Easy access to site, work force information a priority for QC First
The Illinois Quad City and Iowa Quad-Cities chambers have made improvements to online inventories of available commercial sites and prospect-management system, and are updating information about the region's employment pool.
The former Quad City Development Group (QCDG) traditionally updated information on properties, but not regularly as a whole, said Mat Pruitt, vice president of regional business development at the Illinois Quad City Chamber of Commerce.
Not only is all the information current on the new Quad Cities First Web site (www.quadcitiesfirst.com), but municipal economic-development departments have access to the database and can make changes and additions, he said.
"Site selectors are looking for communities and properties. To have this information up to date, Web-based, all of our inventory out there, we're gonna get more site-selection companies looking at us," said Liz Tallman, vice president for regional business development at the Iowa Q-C chamber.
Cities now have access to an internal Web-based prospect-management system, which tracks where chamber staff are working with employers interested in relocating or expanding in the area. That includes the status of communication with each prospect and scheduled meetings and/or phone calls.
The local government staffs only have permission to see projects related to their city, Mr. Pruitt said. People can log in to post information or make an appointment (or task) for someone else.

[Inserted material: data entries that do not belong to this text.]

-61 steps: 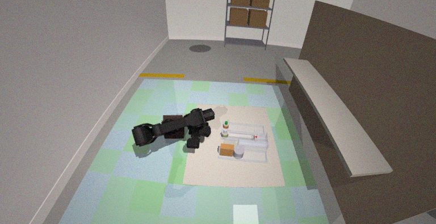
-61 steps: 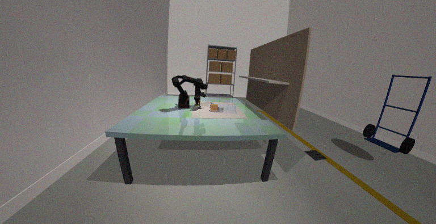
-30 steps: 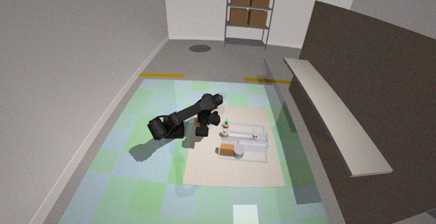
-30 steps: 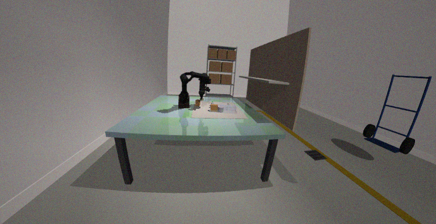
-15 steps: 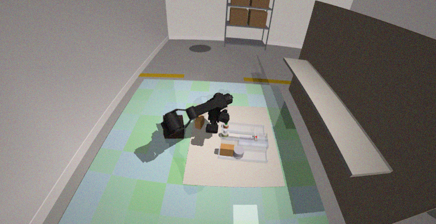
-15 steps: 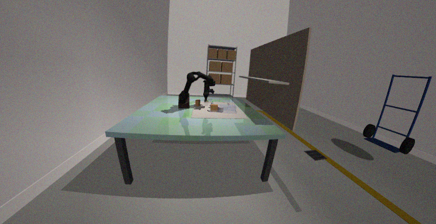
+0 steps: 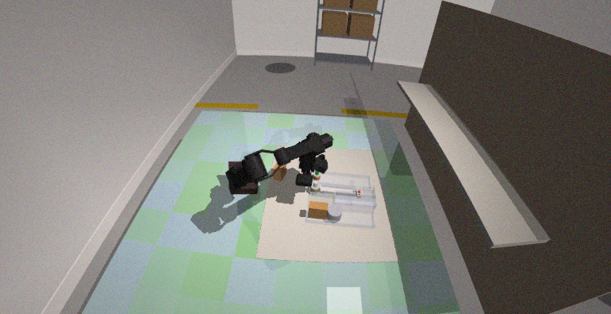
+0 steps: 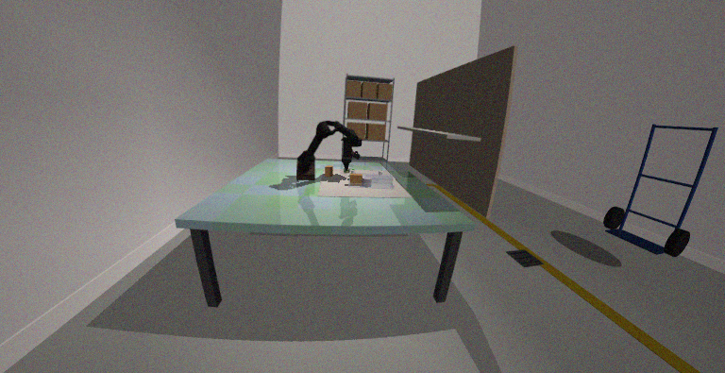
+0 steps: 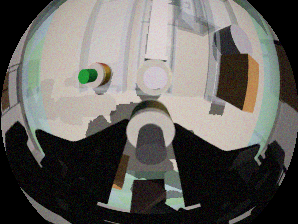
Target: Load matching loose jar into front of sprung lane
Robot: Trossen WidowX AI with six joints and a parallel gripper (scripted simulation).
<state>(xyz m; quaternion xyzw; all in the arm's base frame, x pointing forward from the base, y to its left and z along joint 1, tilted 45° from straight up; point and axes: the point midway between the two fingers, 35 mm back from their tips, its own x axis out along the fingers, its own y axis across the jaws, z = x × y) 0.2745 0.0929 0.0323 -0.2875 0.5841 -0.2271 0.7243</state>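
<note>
Right now the brown box is 13 cm to the right of my gripper tip, 7 cm ahead of it and 3 cm below it. From my gripper tip the other things lie so: clear lane rack (19 cm ahead, 5 cm below, 2 cm to the right); grey can (14 cm ahead, 13 cm to the right, 4 cm below); red part (23 cm ahead, 3 cm to the right).
</note>
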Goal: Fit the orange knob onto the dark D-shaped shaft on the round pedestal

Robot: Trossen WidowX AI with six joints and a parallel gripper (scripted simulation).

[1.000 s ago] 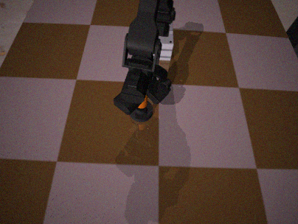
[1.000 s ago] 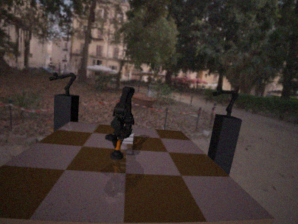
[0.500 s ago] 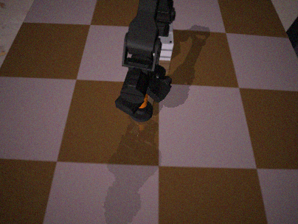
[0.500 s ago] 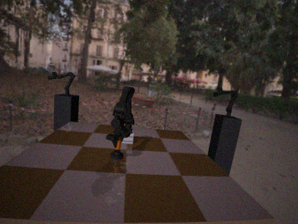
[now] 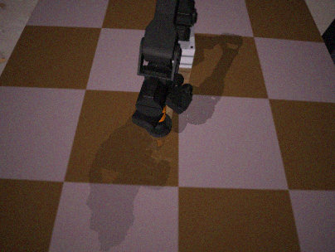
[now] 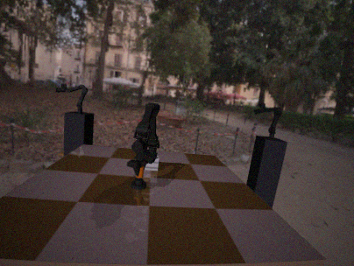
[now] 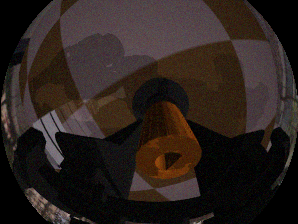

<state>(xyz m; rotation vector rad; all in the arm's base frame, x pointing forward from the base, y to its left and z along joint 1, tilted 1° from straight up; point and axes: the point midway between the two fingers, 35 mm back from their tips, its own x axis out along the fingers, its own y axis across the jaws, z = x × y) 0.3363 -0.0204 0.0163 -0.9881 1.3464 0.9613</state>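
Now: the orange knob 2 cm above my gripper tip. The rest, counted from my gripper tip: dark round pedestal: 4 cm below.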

The QC First marketing effort will benefit from a new survey under way to provide a snapshot of the region's employment pool. The QCDGtypically did such a survey every other year, but the last one was in 2007, Mr. Pruitt said. The laborshed employment study has been mailed to more than 2,000 area employers, seeking information such as employee skills, training, job responsibilities and education levels.
Results will be compiled into a look at the region's potential labor force to help existing businesses as well as those considering bringing jobs to the area, and also will be added to the Web site.

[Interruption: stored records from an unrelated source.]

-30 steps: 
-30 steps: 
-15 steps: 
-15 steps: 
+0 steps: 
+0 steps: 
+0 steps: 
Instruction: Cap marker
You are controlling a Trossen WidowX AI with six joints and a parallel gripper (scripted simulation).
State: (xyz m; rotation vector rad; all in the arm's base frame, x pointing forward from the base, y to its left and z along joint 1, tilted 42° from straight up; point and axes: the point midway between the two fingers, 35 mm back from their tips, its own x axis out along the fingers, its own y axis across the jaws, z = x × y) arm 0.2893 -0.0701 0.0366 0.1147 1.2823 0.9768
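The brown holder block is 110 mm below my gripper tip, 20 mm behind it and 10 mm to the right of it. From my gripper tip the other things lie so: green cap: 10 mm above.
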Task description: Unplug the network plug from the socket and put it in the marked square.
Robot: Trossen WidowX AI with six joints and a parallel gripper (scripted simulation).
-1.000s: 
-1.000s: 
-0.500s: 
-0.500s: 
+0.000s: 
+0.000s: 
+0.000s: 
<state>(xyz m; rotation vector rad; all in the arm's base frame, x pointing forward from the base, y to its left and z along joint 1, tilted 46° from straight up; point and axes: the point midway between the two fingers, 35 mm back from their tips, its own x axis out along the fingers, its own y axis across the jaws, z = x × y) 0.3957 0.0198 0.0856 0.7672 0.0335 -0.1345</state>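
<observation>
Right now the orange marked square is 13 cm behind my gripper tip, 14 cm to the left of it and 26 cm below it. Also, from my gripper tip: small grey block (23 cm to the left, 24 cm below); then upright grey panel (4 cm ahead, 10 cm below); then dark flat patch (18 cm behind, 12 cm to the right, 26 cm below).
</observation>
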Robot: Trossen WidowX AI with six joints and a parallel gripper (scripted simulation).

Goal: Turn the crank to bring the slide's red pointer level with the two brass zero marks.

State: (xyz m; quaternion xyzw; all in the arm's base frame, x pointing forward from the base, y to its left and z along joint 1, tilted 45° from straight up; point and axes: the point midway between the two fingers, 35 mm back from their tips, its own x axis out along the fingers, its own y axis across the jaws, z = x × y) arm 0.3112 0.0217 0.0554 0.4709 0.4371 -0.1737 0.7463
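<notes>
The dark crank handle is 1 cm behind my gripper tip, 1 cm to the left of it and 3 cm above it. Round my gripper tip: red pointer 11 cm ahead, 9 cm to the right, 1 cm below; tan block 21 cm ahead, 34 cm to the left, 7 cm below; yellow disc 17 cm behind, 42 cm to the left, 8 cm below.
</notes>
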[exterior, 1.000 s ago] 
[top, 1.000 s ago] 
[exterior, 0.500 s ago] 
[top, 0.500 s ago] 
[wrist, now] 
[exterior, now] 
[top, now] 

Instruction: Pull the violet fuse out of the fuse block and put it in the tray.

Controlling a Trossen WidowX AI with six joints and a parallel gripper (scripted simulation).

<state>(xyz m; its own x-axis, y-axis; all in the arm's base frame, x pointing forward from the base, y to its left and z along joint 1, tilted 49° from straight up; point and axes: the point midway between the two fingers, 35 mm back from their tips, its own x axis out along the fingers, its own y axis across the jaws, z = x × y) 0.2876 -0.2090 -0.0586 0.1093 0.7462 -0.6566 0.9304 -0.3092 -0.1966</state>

"When any business looks to grow or relocate, one of the first things they look for is a qualified work force," Mr. Pruitt said. "They use the laborshed to understand if there is a qualified application pool; the better the information, the high probability of successfully growing business in the Quad-Cities."

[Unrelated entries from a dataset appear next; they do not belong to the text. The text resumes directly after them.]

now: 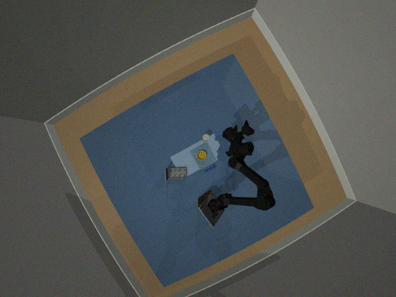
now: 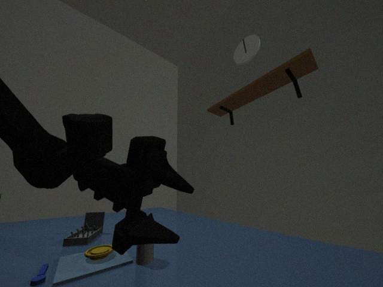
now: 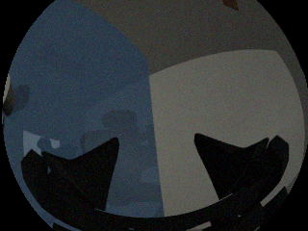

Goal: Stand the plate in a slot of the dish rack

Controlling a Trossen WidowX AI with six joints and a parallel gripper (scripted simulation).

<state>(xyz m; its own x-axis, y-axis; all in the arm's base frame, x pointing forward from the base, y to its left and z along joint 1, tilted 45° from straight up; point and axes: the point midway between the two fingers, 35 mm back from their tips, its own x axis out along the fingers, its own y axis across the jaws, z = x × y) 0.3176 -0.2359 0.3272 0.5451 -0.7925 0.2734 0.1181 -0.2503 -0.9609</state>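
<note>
Right now the beige cup is 5 cm ahead of my gripper tip, 22 cm to the left of it and 12 cm below it. The rest, counted from my gripper tip: light-blue board (5 cm behind, 30 cm to the left, 14 cm below); yellow plate (4 cm behind, 31 cm to the left, 12 cm below); blue spoon (15 cm behind, 30 cm to the left, 14 cm below).
</note>
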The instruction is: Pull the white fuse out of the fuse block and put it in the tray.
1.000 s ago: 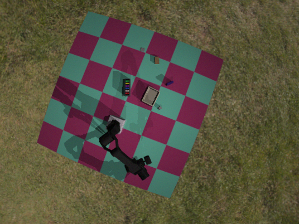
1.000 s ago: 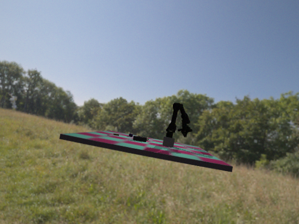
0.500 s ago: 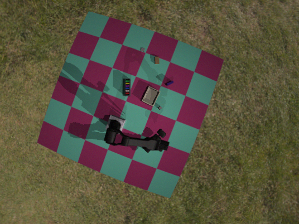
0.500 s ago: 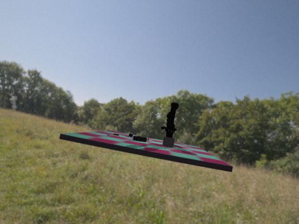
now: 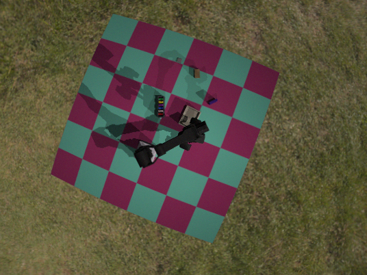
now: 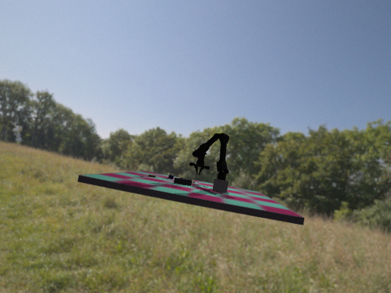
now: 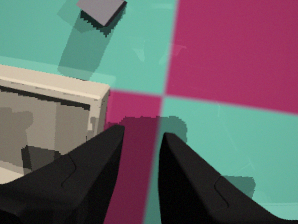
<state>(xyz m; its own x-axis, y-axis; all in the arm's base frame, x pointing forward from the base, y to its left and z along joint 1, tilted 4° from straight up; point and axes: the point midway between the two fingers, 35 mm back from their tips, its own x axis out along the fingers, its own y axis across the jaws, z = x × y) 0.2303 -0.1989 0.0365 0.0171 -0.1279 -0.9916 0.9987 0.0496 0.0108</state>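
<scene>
Right now my gripper tip is 5 cm short of the white fuse, 24 cm to the right of it and 6 cm above it. Also, from my gripper tip: small grey cube: 4 cm ahead, 5 cm to the right, 8 cm below; beige tray: 9 cm ahead, 6 cm to the left, 8 cm below; brown block: 38 cm ahead, 15 cm to the left, 8 cm below.
</scene>
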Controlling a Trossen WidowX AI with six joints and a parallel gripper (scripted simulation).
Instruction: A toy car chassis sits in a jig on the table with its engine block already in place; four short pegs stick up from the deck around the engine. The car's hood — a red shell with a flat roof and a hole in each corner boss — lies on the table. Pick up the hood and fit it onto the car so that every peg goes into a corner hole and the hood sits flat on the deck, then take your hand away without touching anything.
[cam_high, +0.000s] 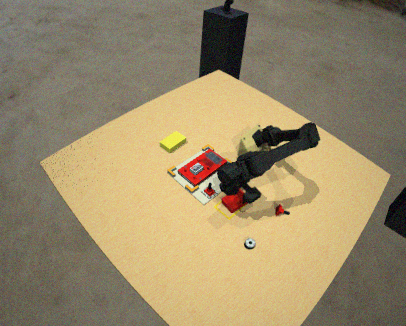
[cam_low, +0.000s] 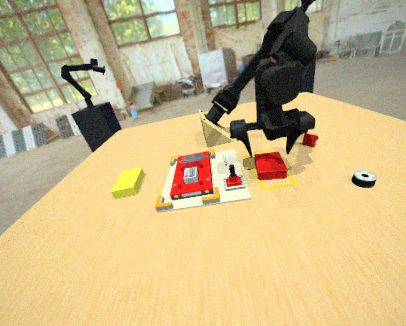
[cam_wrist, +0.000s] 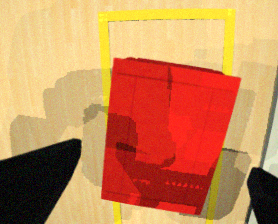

The study -- which will include representative phone surveys to gather demographic information -- is being completed with Iowa Workforce Development.
The results will help attract the types of targeted industries the region wants to attract such as manufacturing, information technology, other high-tech business, food processing, logistics and alternative energy, Mr. Pruitt said.
In addition to existing education levels of workers, the chambers use the number of higher education opportunities within a 100-mile radius and training programs to lure new jobs, he noted. Ms. Tallman said employees' willingness to commute up to 50 miles to work is positive for employers.
"You have to look at your laborshed, which is bi-state," said Daniel Mann, new vice president of national business development. "If a new employer comes in, that's what they look for in the laborshed, where they can get work force from."
"The greatest assets are your people, the quality of the work force," he said. "The work ethic of the work force is good. Another great asset for the Quad-Cities region is the transportation network, truly a multi-modal network. Another great asset is the ease of commute. You can get anywhere within the Quad-Cities in 20 minutes."
"I see a lot of opportunity," Mr. Mann said of attracting new jobs to the area.
"We have a huge asset of 400,000 population. We compete very well compared to other communities in Iowa or Illinois," Ms. Tallman said. With the rough state of the economy, this is "the perfect time to do what we're doing."